**About this exercise**
Before copying, find the line below that contains "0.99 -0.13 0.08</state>"; then return it and all later lines exactly, up to and including the final line, with no pictures.

**Recorded information**

BEGIN

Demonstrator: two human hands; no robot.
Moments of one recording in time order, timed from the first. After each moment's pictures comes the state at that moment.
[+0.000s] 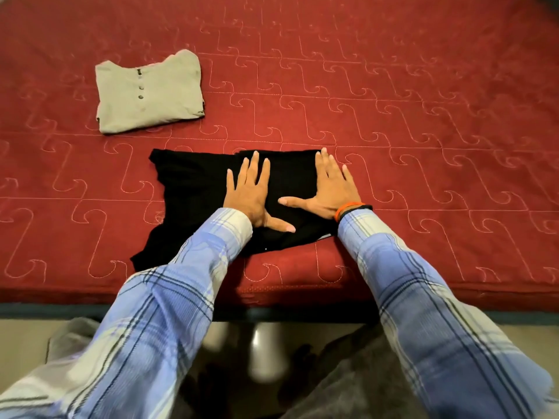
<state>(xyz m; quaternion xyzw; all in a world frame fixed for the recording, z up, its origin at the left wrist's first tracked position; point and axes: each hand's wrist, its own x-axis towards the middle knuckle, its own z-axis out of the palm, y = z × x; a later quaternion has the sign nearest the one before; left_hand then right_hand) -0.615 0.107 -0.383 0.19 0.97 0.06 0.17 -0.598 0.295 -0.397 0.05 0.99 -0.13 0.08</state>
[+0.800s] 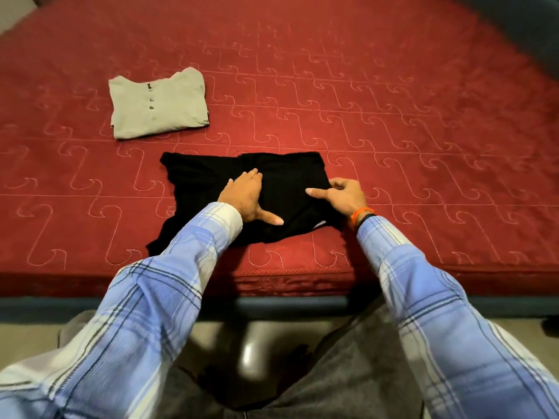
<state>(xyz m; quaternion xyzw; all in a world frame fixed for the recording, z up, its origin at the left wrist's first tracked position) -0.599 0.084 -0.349 0.19 0.95 0.17 0.18 -0.559 0.303 -0.373 0.27 0.81 -0.51 0.02</state>
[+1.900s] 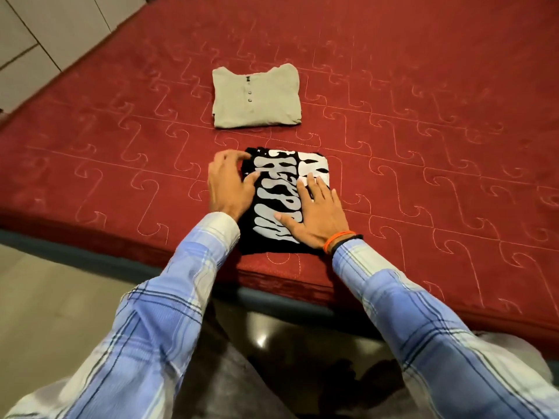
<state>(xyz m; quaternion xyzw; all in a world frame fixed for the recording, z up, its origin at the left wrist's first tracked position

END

**Final answer**
<state>(xyz m; quaternion xyzw; all in a world frame fixed for the recording, z up, its origin at the left wrist's first tracked position; point and axes: each hand's wrist, its own x-axis towards the middle knuckle, its own z-axis out of the palm, y = z × x; a later quaternion has the sign nearest the one before; left_hand then right_hand) -0.615 0.107 -0.383 0.19 0.97 0.06 0.17 -0.598 0.295 -0.397 0.05 0.99 -0.13 0.08</state>
[+0.800s] 
<state>(xyz m; quaternion xyzw; all in a world frame fixed for the recording, z up, its origin at the left wrist's first tracked position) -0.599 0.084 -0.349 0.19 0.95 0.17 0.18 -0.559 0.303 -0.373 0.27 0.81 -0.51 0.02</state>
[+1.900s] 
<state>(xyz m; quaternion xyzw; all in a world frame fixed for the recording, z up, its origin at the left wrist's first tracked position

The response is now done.